**INSTRUCTIONS TO FOLLOW**. Lines from the one containing "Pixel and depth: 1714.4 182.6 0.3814" through the final line of the records are the only ones to copy, and each must match exactly.

[Opening SUPPLIED DATA section]

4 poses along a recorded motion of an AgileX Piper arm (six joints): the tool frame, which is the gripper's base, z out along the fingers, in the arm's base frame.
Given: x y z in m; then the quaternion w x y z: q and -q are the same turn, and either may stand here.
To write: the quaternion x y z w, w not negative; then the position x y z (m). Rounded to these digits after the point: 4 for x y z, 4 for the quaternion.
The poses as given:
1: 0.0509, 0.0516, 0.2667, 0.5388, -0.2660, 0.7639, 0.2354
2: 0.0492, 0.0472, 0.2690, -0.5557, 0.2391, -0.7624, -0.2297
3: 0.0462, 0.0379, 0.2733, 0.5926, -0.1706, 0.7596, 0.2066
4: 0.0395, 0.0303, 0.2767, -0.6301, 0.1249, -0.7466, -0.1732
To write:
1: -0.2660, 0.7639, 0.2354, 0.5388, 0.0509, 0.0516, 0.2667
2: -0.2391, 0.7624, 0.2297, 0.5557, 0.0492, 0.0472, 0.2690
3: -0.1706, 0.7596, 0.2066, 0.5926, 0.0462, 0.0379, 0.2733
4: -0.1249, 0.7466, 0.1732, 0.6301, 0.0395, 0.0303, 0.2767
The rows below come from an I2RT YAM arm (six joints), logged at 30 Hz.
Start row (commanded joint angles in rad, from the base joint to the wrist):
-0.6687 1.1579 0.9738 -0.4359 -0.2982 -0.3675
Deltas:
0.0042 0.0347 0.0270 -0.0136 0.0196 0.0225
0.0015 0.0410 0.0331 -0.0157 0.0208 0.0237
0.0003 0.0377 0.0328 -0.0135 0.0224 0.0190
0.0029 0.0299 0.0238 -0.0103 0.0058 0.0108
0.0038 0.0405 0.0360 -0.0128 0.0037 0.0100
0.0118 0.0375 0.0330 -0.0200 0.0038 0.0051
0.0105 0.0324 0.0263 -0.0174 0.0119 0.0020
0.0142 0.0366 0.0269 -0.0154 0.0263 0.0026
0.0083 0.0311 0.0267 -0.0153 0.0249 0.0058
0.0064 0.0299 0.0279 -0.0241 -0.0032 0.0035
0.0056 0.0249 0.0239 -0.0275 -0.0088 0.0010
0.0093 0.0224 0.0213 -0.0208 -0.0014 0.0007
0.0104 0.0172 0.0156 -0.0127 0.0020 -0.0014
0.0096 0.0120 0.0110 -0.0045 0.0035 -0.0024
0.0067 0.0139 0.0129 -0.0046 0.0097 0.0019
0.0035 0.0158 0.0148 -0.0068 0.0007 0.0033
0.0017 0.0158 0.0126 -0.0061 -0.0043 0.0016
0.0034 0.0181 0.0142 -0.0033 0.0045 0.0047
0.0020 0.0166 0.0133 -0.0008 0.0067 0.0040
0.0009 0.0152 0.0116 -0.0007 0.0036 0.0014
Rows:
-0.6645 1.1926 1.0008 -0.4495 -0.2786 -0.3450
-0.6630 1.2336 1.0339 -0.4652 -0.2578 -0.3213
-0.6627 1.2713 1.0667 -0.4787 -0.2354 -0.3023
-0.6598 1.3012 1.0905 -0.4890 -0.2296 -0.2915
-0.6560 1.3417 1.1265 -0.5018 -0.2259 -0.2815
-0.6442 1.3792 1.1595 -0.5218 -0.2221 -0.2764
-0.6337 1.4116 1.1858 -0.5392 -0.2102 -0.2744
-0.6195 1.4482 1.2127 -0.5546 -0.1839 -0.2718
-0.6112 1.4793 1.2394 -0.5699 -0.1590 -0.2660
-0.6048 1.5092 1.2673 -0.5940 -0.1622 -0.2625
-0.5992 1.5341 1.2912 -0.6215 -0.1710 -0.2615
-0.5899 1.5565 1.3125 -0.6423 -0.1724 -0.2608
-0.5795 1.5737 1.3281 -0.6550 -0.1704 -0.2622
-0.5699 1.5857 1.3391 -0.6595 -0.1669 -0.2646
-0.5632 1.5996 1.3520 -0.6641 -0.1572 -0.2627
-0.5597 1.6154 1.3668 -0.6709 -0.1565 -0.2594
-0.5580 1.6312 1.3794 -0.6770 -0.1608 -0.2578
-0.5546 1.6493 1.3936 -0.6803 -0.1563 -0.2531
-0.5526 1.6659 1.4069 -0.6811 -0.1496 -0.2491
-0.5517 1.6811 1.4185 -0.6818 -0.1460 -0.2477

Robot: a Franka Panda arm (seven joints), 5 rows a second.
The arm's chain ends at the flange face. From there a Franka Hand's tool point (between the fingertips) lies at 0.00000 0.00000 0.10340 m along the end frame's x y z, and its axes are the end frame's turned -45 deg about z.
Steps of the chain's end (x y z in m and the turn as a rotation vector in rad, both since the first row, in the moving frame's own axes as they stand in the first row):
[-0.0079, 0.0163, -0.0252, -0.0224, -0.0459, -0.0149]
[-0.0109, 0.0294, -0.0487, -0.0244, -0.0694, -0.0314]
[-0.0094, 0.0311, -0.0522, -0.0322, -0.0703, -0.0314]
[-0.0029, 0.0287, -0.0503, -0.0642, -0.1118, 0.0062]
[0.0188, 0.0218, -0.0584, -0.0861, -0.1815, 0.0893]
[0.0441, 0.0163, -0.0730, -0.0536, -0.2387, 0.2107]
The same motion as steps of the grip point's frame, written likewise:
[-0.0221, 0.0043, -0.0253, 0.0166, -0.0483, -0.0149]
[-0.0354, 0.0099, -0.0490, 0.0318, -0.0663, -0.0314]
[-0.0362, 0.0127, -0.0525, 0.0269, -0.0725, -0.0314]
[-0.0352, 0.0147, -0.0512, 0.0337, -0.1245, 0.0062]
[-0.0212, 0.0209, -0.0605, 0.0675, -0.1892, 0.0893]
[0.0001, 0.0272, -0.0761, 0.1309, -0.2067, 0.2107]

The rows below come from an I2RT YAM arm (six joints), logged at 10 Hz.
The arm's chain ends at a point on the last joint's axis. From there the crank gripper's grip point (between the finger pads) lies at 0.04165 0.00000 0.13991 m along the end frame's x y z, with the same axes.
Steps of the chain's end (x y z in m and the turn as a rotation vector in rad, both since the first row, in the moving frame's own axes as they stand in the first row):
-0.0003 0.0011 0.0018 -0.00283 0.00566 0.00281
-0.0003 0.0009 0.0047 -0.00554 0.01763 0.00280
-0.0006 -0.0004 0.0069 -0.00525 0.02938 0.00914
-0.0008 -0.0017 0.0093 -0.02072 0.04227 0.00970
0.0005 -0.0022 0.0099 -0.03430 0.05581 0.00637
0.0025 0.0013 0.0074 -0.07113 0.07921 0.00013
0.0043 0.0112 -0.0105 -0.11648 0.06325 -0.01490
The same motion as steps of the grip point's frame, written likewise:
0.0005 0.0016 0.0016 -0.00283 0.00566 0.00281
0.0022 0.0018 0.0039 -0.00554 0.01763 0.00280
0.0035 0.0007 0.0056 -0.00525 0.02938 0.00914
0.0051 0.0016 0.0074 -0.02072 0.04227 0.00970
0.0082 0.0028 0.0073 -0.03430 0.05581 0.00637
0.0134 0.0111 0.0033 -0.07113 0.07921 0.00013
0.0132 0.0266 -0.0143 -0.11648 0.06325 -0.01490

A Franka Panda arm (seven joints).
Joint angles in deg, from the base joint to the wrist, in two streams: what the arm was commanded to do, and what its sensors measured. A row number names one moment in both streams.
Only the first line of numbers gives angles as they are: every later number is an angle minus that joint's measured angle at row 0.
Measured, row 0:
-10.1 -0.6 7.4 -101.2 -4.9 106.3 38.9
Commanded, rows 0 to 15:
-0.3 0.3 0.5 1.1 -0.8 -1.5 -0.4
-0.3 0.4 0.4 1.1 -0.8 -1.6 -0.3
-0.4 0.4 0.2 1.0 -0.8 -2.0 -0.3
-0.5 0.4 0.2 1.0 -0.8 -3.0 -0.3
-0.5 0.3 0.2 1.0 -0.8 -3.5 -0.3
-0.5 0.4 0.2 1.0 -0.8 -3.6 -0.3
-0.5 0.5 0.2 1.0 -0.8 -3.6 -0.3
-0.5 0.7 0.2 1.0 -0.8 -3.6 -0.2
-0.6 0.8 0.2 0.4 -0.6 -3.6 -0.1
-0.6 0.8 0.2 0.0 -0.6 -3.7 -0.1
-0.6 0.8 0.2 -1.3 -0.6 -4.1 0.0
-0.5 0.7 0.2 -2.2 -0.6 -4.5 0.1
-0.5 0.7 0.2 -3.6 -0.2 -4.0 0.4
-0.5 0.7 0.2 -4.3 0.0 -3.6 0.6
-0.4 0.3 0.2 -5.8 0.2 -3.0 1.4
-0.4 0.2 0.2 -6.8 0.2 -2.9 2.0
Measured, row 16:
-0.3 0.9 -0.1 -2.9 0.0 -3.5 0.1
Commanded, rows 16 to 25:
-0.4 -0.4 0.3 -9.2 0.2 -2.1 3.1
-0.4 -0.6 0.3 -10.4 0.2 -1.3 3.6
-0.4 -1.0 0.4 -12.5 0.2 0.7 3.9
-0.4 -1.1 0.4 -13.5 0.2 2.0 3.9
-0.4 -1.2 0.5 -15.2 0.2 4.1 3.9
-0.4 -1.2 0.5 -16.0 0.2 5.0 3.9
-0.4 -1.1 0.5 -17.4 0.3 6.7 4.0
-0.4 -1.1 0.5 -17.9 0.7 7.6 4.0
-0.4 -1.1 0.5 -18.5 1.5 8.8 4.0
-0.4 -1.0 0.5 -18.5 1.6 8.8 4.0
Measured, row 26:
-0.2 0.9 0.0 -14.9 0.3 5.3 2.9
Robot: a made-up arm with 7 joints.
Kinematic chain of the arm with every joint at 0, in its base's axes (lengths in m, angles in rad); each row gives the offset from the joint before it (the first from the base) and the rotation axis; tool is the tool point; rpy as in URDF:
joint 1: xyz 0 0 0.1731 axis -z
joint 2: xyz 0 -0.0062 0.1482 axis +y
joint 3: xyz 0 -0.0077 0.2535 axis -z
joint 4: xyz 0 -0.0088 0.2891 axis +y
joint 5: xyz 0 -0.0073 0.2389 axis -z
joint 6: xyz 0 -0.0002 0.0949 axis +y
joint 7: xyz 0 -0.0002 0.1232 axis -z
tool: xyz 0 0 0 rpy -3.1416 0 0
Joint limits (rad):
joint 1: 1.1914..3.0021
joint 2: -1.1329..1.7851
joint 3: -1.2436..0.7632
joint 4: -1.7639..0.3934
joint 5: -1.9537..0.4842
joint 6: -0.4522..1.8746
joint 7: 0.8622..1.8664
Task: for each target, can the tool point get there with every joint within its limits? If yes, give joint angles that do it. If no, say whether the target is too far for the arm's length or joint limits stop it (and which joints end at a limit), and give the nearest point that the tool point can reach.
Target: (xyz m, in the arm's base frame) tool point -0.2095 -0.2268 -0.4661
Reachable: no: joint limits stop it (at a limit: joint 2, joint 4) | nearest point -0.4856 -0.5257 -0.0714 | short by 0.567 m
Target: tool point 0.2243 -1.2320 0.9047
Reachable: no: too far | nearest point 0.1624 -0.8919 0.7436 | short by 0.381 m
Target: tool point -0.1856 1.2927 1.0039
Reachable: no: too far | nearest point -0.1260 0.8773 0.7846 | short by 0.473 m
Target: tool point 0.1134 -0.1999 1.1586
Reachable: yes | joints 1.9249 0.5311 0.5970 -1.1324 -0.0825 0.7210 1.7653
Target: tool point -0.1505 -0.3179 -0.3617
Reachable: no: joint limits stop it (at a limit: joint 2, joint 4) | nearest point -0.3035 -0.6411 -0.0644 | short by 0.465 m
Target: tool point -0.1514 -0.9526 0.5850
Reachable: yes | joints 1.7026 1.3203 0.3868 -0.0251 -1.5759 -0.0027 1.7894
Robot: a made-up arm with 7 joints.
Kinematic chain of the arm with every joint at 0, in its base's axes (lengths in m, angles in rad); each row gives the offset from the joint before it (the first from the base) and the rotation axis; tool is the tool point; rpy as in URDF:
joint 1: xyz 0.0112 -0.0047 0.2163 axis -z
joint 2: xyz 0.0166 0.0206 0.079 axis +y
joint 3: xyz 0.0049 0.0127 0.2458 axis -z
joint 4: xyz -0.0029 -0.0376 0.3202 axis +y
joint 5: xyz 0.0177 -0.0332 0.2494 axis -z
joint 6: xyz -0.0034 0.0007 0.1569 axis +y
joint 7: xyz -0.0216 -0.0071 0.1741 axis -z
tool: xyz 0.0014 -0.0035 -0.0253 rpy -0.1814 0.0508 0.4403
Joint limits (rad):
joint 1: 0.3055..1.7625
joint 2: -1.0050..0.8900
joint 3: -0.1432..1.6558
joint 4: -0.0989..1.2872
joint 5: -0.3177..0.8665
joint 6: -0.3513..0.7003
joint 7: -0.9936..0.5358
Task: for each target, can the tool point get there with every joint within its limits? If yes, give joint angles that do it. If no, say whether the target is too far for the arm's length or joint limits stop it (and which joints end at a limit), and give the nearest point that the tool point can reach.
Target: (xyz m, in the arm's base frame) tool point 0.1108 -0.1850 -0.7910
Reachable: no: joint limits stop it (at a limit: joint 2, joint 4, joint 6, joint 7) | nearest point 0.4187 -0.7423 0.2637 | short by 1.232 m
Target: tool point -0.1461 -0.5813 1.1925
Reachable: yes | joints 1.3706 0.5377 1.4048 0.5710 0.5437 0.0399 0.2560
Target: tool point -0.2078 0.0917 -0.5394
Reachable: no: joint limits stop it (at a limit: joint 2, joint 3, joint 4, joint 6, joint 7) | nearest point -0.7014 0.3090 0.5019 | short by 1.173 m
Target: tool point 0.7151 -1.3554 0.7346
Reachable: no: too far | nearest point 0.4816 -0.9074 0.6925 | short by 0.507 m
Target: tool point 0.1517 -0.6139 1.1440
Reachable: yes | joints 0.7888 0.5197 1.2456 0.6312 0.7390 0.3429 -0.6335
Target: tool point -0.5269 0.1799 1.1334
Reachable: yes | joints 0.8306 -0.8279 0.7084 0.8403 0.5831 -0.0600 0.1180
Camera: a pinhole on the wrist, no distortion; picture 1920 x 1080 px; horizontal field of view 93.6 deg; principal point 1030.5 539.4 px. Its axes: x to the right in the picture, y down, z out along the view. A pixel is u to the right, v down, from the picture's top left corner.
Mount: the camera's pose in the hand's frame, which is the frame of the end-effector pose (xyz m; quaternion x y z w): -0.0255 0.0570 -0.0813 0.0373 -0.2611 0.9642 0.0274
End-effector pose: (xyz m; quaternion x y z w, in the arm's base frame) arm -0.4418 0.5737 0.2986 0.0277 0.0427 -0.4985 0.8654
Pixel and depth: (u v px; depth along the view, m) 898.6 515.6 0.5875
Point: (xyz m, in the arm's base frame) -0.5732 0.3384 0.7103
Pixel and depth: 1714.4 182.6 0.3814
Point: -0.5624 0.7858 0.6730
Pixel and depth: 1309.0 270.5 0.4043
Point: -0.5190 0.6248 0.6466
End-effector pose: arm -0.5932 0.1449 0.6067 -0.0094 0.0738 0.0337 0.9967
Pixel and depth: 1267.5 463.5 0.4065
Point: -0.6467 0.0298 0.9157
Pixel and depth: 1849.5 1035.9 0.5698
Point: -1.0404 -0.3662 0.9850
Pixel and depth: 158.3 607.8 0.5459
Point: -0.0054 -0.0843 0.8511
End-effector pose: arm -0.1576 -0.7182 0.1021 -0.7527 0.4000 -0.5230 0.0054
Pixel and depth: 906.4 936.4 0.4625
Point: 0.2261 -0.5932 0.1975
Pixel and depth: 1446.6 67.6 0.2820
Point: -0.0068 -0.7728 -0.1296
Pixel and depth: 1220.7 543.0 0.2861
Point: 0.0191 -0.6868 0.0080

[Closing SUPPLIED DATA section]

**THE COMPLETED TASK**.
Pixel and depth: 1714.4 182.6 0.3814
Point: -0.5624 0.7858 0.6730
Pixel and depth: 1309.0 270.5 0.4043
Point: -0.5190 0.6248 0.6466
End-effector pose: arm -0.5932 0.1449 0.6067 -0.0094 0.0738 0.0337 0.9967
Pixel and depth: 1267.5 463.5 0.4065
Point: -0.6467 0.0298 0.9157
Pixel and depth: 1849.5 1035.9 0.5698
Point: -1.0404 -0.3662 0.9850
Pixel and depth: 158.3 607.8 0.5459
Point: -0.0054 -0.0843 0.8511
End-effector pose: arm -0.1576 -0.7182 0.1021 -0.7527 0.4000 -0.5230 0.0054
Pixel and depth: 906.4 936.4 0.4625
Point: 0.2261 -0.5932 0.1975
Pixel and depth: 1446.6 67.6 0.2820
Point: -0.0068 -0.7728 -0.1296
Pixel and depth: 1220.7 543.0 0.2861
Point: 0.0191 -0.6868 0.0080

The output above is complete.